Context: Drug-based therapy is usually the initial treatment for Graves' disease (GD) hyperthyroidism in children, but there is some debate about treatment duration.
Objective: Our objective was to assess the effect of long-term carbimazole therapy on GD remission in children and its determinants.
Design and setting: This was an observational prospective multicenter follow-up cohort study.
Participants: Participants included 154 children newly diagnosed with GD between 1997 and 2002. The intention was to treat patients with three consecutive courses of carbimazole, each lasting 2 yr. Definitive treatment was performed in cases of poor compliance with antithyroid drug (ATD) treatment, thyrotoxicosis relapse, or major adverse effects of ATD treatment.
Main outcome measure: The main outcome measure was remission for at least 18 months after the completion of each course of ATD treatment.

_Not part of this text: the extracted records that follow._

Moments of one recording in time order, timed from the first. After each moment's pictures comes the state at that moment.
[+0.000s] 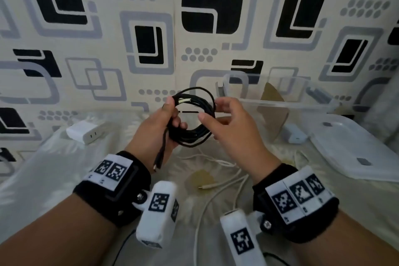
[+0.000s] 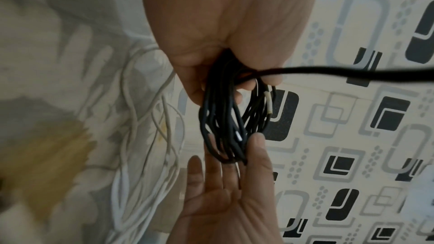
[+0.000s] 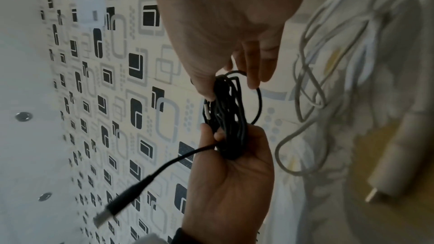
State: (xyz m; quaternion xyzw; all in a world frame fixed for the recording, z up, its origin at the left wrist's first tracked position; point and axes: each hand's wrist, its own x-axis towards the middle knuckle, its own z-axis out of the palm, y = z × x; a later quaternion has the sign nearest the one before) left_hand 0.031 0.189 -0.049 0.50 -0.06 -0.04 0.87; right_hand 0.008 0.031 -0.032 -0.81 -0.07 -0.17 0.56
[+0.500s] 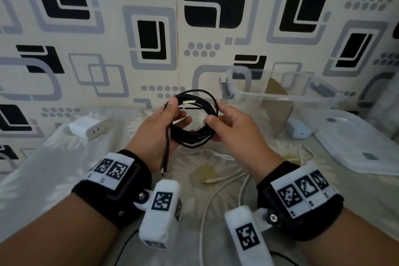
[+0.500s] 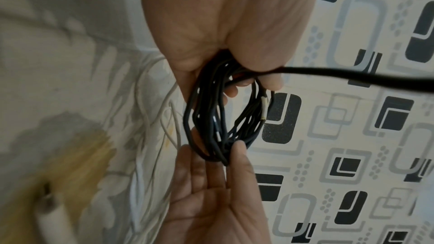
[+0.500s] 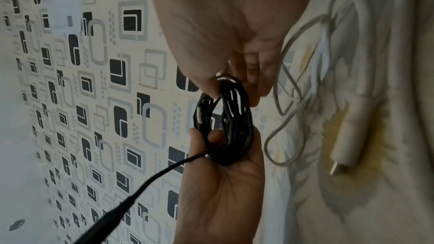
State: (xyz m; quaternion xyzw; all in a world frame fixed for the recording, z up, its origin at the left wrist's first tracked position) left_hand 0.023 0.194 -0.057 0.49 -0.05 -0.03 0.87; right_hand 0.005 0.036 -0.049 -0.77 -0.11 -0.09 0.62
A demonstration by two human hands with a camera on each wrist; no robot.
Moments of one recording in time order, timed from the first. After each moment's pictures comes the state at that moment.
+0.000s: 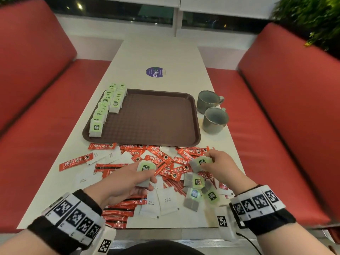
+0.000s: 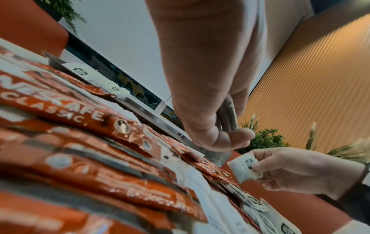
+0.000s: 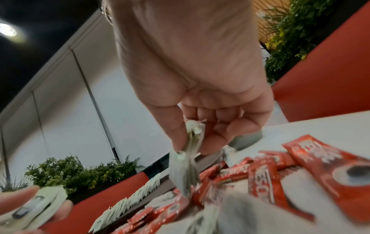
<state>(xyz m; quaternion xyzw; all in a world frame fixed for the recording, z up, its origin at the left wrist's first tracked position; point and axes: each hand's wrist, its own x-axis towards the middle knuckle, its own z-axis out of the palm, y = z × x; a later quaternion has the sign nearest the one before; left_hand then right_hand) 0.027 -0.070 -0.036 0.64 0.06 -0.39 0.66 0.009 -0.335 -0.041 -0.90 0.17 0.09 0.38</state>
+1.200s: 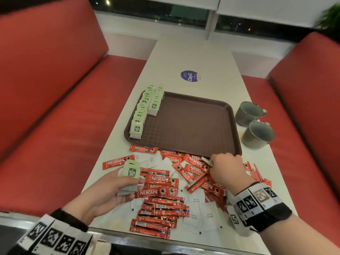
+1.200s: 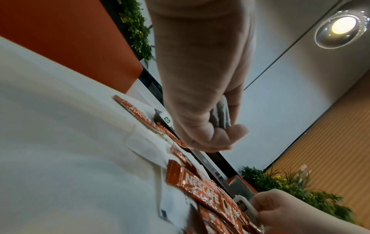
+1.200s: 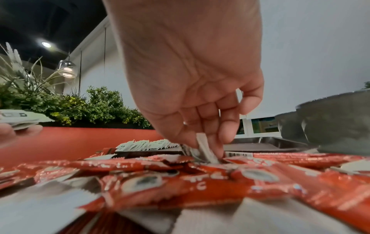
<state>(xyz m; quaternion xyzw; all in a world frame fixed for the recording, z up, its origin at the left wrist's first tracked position) 0.040 0.067 -0.057 0.57 0.18 -0.30 0.75 0.073 -0.232 -0.045 -0.99 0.03 0.14 -0.05</state>
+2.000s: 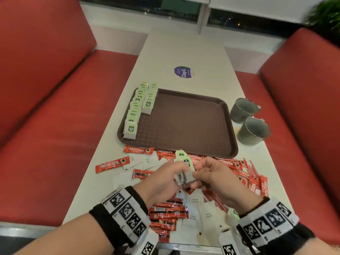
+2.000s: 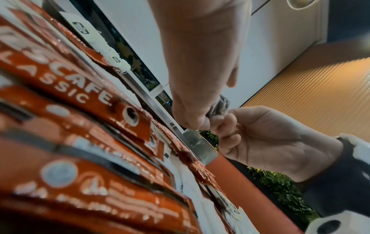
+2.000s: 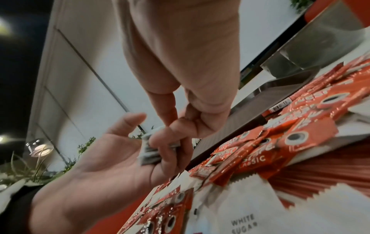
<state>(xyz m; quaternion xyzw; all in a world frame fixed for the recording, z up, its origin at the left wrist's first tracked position) 0.066 -0.048 -0.053 0.46 0.02 -0.44 0.77 0.035 -0.206 -0.027 -0.72 0.18 0.19 0.64</state>
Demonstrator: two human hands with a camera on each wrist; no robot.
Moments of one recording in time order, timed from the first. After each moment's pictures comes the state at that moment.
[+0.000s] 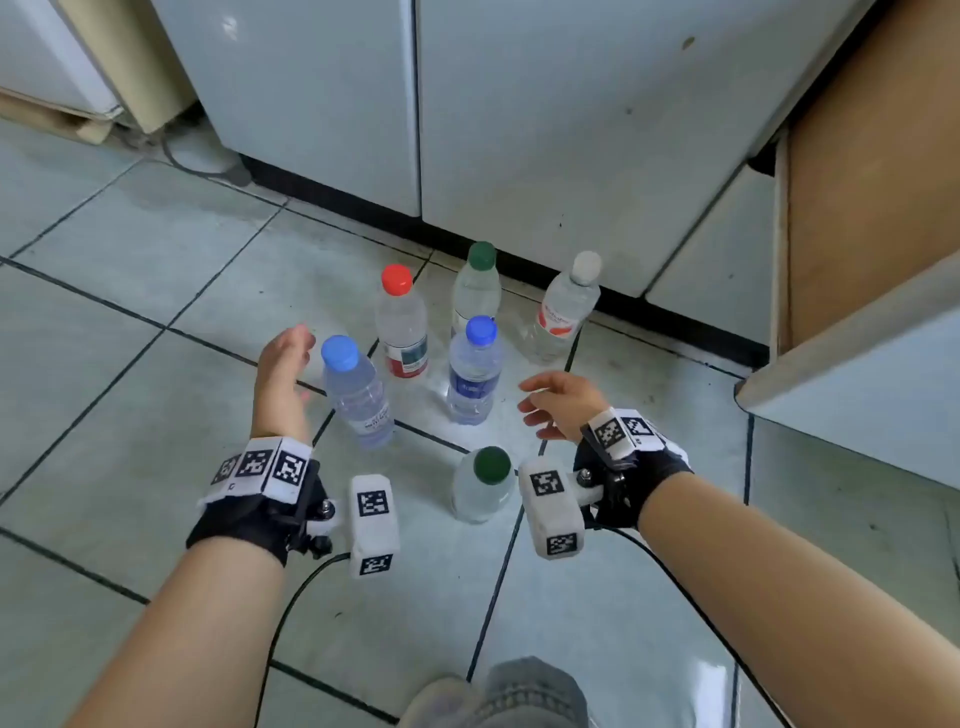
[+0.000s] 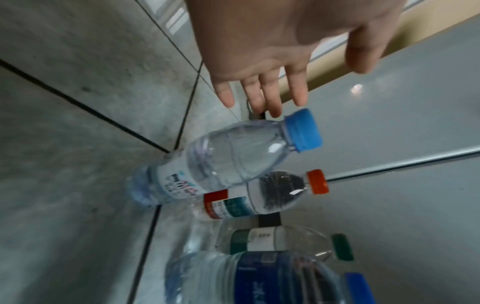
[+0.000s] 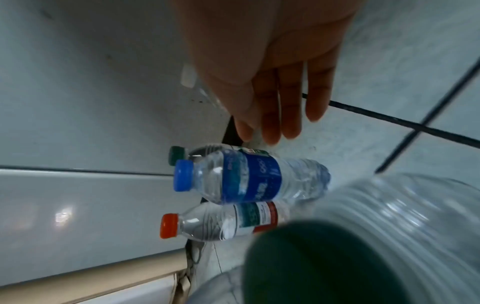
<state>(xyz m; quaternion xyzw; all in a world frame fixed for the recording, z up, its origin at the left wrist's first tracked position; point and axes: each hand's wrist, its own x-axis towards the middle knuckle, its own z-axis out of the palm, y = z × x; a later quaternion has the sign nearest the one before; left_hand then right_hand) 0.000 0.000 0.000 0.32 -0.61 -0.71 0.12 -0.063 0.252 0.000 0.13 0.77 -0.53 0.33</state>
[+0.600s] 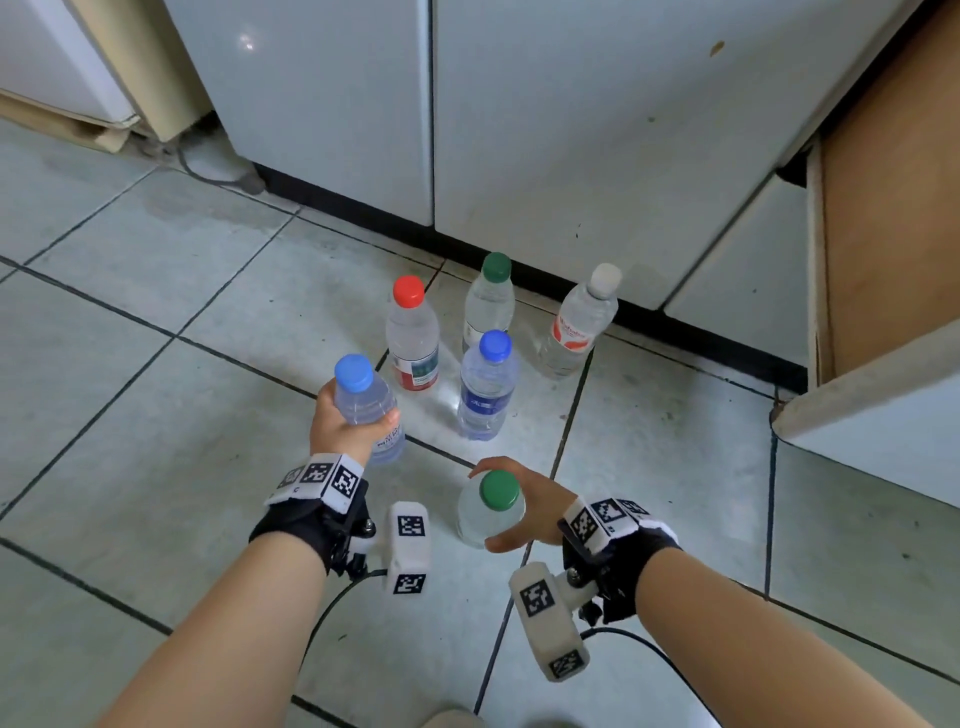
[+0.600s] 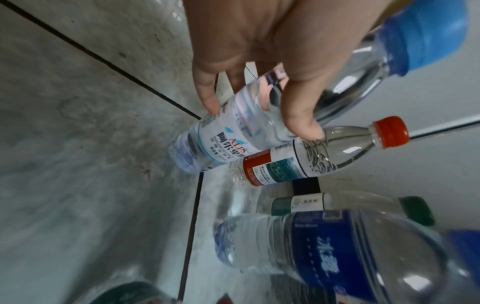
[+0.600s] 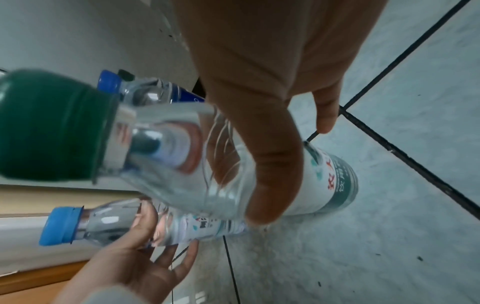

Results: The median duration of follow-up was 10.4 (9.0-12.1) yr. Overall estimated remission rates (95% confidence interval) 18 months after the withdrawal of ATD treatment increased with time and were 20 (13-26), 37 (29-45), 45 (35-54), and 49 (40-57)% after 4, 6, 8, and 10 yr follow-up, respectively. A multivariate competing risk model revealed an independent positive effect of less severe forms of hyperthyroidism at diagnosis [subhazard ratio of 1 for patients with free T(4) <35 pmol/liter vs. 0.4 (0.20-0.80) for free T(4) ≥ 35 pmol/liter; P = 0.01] and of the presence of other autoimmune conditions [subhazard ratio of 2.23 (1.19-4.18); P = 0.01] on remission rate after medical treatment.
Conclusion: About half the patients achieved remission after carbimazole discontinuation, and there seems to be a plateau in the incidence of remission achieved after 8-10 yr ATD therapy.